▽
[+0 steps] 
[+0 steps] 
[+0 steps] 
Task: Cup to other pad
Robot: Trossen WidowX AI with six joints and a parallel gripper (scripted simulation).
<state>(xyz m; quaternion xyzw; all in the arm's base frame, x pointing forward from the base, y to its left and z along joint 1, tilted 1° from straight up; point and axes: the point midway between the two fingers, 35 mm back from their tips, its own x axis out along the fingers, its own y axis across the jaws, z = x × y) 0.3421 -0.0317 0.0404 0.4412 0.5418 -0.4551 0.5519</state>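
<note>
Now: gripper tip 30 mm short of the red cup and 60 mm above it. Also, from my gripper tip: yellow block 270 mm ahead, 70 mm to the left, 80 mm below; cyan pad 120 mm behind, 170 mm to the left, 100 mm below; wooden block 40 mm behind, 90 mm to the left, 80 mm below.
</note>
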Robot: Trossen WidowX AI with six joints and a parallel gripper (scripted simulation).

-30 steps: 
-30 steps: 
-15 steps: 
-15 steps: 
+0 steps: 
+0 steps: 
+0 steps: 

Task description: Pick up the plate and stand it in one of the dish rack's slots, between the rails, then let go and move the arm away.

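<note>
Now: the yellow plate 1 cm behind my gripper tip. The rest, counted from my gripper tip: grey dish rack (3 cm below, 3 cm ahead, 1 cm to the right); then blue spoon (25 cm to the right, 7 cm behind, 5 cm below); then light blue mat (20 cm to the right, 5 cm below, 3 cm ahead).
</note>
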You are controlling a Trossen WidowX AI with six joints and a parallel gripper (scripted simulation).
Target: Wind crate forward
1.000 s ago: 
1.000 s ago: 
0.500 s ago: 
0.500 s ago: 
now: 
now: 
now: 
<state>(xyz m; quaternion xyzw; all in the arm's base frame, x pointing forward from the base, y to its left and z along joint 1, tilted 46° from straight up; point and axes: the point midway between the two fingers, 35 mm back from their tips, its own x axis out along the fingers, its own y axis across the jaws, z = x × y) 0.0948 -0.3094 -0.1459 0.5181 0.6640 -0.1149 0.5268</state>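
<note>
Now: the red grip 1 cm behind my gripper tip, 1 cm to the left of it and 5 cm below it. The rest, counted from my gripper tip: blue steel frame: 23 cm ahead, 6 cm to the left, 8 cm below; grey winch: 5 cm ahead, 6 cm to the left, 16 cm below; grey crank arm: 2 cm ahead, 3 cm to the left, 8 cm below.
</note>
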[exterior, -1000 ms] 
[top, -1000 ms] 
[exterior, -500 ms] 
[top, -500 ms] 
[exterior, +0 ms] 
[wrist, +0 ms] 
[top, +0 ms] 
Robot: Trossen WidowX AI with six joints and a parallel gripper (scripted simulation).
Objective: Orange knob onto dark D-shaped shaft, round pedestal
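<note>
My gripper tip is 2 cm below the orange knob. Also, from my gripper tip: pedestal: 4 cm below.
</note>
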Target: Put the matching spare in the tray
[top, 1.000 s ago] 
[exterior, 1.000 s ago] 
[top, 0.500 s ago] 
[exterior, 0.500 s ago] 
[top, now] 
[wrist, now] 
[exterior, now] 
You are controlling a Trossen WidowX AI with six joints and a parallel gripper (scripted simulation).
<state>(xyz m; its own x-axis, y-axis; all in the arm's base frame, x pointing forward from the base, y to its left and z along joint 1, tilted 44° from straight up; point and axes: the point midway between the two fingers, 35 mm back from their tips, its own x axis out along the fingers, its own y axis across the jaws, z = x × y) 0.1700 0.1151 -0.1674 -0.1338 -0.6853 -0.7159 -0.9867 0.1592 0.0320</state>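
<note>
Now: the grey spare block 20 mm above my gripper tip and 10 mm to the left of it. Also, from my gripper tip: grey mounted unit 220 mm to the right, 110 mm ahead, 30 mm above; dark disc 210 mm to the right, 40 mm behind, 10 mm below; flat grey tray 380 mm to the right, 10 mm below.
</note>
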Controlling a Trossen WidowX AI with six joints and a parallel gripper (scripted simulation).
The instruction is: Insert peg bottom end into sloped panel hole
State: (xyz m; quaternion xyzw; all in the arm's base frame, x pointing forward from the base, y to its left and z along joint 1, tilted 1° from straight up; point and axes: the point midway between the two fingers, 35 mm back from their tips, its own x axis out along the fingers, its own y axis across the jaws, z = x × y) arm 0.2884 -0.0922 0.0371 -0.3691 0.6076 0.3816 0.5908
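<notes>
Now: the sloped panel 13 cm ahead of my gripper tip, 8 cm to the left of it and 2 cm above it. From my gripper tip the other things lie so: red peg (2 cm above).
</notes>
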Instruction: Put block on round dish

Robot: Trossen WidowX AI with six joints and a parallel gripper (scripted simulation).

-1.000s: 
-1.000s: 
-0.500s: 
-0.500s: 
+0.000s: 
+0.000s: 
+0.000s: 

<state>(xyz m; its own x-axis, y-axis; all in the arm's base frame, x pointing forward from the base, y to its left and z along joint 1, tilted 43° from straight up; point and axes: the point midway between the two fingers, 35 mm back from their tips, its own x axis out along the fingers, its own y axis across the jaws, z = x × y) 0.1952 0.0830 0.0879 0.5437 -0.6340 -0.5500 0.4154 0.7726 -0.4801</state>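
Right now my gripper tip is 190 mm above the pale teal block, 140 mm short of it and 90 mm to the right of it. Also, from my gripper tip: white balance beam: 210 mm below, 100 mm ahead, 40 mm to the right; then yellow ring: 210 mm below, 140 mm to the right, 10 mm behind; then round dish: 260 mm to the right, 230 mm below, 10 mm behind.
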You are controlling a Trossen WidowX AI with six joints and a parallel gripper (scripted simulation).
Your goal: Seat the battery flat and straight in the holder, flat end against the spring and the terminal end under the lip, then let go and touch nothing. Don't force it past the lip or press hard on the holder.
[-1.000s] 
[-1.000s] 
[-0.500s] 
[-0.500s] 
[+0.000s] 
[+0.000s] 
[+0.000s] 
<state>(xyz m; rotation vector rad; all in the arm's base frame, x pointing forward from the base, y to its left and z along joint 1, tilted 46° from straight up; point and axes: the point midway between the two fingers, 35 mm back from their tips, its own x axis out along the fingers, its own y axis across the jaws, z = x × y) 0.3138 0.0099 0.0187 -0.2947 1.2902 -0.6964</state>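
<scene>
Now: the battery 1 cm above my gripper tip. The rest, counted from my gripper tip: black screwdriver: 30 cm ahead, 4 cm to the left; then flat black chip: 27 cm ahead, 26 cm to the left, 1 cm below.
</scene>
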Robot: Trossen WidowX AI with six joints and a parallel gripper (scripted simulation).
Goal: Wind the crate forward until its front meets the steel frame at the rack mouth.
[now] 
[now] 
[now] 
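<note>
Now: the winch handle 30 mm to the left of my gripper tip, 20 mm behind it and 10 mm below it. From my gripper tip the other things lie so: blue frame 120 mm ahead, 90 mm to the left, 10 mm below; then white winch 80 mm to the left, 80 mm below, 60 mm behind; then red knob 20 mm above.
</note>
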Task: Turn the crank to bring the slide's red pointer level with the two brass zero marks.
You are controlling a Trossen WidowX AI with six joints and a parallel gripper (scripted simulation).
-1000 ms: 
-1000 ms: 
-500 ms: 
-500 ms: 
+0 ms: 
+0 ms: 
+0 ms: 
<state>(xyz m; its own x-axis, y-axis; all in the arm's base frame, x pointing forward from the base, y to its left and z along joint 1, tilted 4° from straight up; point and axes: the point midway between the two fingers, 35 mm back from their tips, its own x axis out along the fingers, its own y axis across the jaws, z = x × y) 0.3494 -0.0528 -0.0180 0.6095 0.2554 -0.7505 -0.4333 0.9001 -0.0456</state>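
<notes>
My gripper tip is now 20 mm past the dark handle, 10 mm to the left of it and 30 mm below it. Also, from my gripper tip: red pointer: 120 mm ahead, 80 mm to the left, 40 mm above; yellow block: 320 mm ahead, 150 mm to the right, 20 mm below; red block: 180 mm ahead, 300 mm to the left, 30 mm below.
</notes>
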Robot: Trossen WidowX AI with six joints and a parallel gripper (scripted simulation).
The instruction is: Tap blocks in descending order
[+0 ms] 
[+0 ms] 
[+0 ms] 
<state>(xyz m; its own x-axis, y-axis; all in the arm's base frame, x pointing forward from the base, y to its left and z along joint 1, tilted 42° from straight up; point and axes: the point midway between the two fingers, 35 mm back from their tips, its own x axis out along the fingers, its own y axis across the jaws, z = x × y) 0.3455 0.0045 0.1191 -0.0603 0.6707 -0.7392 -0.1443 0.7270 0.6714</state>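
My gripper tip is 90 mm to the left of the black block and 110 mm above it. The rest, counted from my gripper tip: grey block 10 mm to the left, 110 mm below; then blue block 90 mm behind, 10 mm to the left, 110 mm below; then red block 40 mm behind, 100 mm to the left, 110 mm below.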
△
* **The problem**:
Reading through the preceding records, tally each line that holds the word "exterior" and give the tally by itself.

* **Problem solution**:
6